Par: Roger-Luc Chayer
Photo: Jennifer Maccarone – Défilé de Fierté Montréal
Réaliser des entrevues avec des personnes extrêmement compétentes, qui connaissent en profondeur les enjeux propres à nos communautés LGBTQ+, est l’un des plaisirs jalousement gardés de l’auteur de ce texte. En plus d’être présidente de séance à l’Assemblée nationale, Jennifer Maccarone est députée de Westmount–Saint‑Louis depuis 2018 et porte-parole de l’opposition dans plusieurs dossiers. Elle est surtout reconnue comme porte-parole de l’opposition officielle pour la communauté 2SLGBTQIA+, une sorte d’ambassadrice, un rôle qu’elle occupe depuis le 27 octobre 2022.
Dans un contexte politique international particulièrement tendu, j’ai demandé à Jennifer de nous parler de ce que représente, pour elle, la fierté.

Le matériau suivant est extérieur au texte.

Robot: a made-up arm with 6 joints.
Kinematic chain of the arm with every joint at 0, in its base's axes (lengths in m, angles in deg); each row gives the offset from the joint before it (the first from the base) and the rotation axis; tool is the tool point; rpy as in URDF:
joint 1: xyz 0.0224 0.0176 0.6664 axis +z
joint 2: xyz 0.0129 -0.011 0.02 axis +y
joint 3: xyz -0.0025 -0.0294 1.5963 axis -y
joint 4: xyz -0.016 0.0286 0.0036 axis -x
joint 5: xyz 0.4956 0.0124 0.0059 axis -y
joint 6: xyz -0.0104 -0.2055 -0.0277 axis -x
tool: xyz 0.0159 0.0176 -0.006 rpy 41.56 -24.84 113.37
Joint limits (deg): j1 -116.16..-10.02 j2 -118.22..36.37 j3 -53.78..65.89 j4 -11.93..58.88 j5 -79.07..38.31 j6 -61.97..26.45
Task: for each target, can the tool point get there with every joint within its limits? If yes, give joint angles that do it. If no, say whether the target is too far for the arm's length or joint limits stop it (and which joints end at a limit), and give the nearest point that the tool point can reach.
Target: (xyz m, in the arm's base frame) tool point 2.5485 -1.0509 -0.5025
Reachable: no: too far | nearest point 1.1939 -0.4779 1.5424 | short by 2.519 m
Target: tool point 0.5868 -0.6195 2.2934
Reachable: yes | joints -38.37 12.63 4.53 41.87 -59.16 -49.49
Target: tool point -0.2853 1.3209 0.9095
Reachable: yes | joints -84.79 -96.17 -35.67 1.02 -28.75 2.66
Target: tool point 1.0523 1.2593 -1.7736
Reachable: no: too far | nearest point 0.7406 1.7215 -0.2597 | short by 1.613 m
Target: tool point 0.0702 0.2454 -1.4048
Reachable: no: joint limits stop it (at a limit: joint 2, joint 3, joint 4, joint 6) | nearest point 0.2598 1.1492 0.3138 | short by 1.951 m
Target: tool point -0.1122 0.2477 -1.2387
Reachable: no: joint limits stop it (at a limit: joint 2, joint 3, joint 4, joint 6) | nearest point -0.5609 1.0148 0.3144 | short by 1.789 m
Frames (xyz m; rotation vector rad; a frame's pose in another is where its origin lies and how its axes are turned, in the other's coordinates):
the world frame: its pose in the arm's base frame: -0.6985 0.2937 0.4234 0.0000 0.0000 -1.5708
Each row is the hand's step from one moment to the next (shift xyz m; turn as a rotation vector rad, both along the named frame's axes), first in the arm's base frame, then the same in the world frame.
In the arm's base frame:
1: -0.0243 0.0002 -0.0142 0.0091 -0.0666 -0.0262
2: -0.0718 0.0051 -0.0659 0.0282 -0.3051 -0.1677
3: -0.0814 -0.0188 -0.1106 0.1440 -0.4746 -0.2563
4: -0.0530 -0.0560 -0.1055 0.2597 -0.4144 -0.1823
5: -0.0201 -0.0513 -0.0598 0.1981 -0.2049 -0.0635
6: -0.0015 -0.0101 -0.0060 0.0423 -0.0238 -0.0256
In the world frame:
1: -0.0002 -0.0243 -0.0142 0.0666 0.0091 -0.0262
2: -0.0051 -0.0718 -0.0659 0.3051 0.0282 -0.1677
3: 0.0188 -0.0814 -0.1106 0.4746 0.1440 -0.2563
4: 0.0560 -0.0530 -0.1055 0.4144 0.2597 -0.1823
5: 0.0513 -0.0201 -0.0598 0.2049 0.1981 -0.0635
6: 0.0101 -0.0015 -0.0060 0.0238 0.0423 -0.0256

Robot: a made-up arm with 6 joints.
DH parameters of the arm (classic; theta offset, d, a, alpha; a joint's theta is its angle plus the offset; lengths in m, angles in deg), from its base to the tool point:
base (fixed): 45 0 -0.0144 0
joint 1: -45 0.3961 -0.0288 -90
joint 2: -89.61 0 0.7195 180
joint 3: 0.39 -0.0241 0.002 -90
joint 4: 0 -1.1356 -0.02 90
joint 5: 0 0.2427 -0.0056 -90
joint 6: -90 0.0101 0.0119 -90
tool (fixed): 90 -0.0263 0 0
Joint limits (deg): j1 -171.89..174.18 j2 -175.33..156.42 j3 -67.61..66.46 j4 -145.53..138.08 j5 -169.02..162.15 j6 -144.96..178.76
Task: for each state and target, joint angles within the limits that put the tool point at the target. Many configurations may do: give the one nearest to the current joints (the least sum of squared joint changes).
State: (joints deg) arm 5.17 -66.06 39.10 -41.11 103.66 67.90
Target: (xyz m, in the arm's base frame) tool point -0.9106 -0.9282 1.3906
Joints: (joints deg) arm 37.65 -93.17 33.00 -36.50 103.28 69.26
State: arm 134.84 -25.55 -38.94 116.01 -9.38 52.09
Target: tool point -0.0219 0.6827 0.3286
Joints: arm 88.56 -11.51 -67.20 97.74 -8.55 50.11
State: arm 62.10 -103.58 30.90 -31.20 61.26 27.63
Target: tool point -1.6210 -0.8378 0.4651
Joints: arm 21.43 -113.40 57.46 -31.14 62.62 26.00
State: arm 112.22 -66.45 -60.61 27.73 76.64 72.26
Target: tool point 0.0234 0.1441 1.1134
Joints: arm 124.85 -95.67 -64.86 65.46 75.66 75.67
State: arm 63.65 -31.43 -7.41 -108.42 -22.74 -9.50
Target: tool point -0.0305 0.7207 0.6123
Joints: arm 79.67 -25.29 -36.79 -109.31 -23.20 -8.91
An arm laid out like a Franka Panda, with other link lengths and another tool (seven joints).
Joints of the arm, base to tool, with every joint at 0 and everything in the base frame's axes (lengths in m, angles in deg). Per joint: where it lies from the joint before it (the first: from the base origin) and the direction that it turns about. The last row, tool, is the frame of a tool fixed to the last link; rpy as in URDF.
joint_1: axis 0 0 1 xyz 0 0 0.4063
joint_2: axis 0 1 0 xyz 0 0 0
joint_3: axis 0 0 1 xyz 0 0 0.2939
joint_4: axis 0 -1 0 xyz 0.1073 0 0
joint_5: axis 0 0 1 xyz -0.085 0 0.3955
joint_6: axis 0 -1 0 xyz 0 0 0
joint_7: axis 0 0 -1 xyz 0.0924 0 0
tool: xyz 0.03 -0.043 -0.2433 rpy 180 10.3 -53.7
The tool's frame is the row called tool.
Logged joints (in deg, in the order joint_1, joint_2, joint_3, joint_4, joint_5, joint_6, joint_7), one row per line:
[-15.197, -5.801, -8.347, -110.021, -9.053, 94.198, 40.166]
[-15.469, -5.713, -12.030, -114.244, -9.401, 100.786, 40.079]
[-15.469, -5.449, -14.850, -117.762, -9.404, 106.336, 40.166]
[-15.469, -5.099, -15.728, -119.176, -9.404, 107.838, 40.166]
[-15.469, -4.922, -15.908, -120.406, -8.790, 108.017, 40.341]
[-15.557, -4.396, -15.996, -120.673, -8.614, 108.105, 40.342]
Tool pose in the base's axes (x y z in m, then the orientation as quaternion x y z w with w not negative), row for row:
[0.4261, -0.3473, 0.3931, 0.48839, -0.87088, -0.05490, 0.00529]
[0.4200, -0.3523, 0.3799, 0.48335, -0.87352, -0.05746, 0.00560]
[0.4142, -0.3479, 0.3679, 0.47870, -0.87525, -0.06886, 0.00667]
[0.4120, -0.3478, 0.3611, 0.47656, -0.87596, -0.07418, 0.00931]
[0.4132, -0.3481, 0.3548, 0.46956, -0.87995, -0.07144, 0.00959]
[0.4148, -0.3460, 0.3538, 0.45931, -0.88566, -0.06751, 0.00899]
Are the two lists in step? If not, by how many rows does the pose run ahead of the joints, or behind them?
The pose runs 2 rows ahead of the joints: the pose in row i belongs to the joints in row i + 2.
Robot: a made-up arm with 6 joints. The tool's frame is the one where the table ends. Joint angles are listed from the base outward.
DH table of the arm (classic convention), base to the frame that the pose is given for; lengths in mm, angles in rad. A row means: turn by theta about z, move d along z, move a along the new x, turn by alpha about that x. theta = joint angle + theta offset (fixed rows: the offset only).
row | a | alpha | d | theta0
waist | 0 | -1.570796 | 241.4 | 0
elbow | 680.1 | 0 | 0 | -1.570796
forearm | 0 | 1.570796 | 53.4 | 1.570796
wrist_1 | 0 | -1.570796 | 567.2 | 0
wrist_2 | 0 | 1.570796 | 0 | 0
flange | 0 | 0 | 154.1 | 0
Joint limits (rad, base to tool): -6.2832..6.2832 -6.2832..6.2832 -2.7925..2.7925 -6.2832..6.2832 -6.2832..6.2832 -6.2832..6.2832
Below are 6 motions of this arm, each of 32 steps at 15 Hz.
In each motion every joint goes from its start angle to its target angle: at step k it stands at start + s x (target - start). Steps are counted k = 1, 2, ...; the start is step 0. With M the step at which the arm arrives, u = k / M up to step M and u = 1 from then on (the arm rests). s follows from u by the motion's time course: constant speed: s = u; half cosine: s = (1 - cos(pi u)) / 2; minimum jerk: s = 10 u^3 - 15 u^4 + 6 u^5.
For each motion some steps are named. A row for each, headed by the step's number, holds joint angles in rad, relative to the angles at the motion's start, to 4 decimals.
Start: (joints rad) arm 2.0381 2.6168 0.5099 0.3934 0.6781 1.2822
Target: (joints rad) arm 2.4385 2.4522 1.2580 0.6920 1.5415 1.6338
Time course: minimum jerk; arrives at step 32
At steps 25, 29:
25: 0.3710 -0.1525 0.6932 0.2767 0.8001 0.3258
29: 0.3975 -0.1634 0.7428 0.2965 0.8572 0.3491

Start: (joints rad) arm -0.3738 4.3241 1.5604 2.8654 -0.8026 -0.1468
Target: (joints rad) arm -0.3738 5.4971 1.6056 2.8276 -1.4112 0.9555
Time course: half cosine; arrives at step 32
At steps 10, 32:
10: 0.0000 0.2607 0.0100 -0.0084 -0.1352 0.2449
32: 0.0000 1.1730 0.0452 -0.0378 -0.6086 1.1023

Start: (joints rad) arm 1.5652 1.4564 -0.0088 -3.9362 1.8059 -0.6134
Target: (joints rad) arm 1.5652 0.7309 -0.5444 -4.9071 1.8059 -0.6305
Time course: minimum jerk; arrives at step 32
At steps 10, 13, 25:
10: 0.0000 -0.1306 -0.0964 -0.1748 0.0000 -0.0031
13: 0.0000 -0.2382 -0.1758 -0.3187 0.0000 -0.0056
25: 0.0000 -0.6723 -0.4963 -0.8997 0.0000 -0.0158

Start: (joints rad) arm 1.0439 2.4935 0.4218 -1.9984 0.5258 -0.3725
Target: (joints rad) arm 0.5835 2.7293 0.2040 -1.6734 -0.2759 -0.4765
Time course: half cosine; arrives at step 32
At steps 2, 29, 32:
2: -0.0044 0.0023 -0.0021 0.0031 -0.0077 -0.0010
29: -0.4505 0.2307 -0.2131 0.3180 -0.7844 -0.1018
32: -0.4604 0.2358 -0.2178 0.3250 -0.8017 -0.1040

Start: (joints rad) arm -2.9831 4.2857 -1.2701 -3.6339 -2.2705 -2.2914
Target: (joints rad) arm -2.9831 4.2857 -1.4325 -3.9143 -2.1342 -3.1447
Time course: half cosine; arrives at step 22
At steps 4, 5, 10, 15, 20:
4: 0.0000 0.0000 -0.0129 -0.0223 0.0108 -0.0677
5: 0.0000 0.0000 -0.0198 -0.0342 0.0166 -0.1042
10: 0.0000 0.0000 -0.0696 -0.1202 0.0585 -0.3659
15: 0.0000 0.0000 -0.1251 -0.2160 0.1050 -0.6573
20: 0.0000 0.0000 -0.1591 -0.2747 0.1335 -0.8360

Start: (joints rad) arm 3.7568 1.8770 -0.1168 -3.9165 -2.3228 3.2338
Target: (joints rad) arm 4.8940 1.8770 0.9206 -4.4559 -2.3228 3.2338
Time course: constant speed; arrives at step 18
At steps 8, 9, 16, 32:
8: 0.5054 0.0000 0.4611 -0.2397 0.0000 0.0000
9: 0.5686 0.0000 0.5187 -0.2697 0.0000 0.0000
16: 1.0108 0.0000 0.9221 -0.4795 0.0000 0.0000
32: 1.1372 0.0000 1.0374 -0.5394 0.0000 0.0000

« Pour moi, la fierté, ce serait d’avoir contribué à ce que le gouvernement adopte une approche systématique, avec une véritable réflexion pour les communautés LGBT dans tous les ministères. Comme députée à l’Assemblée nationale, je voudrais qu’on parle de plus en plus des enjeux LGBT. Par exemple, quand je m’adresse au ministre de la Santé, à la ministre responsable des Aînés ou à n’importe quel ministre, qu’on aborde tout de suite ces questions dans le contexte propre à chaque ministère — qu’il s’agisse d’inclusion, d’éducation ou de diversité. On ne doit pas oublier qu’il y a des personnes LGBT parmi les aînés ou dans toutes les sphères de la société. Il faudrait constamment réfléchir à leur réalité. Alors oui, si je pouvais contribuer à cette prise de conscience gouvernementale, ça serait exactement ça, ma fierté », m’explique Jennifer, qui s’implique dans de nombreuses interventions pour soutenir nos communautés — non seulement auprès du gouvernement, mais aussi en invitant les autres partis à faire de même.
Évidemment on ne peut parler de fierté sans parler de l’homophobie grandissante dans la société. Pourquoi est-ce que la fierté LGBTQ+ suscite tant de haine en 2025?
« Honnêtement, moi, je pense que c’est avant tout une question de dialogue — et c’est quelque chose de très difficile aujourd’hui, n’est-ce pas ? Il y a un manque évident de compréhension. Regardez ce qui s’est passé avec les drag queens…
Le simple fait de pouvoir s’asseoir, discuter et trouver des terrains d’entente, ce serait déjà une forme de fierté, à la québécoise. Peu importe qui nous sommes dans la société, on devrait être fiers de ce que nous sommes collectivement, comme population. Trouver une solution à l’homophobie provoquée en réaction à notre fierté LGBT devrait passer par un véritable leadership de la part des figures clés de notre société, comme le premier ministre et les ministres du gouvernement — ce que nous n’avons pas actuellement. Trop souvent, la population adopte les mêmes réflexes ou le même raisonnement que son gouvernement. Or, ce gouvernement a peur d’agir. Il soutient publiquement des groupes comme PDF Québec, connus pour leurs positions transphobes. C’est un gouvernement qui évite de parler des enjeux LGBT, je l’ai répété à plusieurs reprises. Les actions — ou l’inaction — du gouvernement alimentent la haine d’une partie de la population à notre égard. Le leadership politique trace la voie à suivre, et malheureusement, ce n’est pas celle qui est la meilleure pour nos communautés. »
D’où la nécessité d’élections ! Merci, Jennifer, pour ces propos qui nous aident à mieux comprendre les enjeux.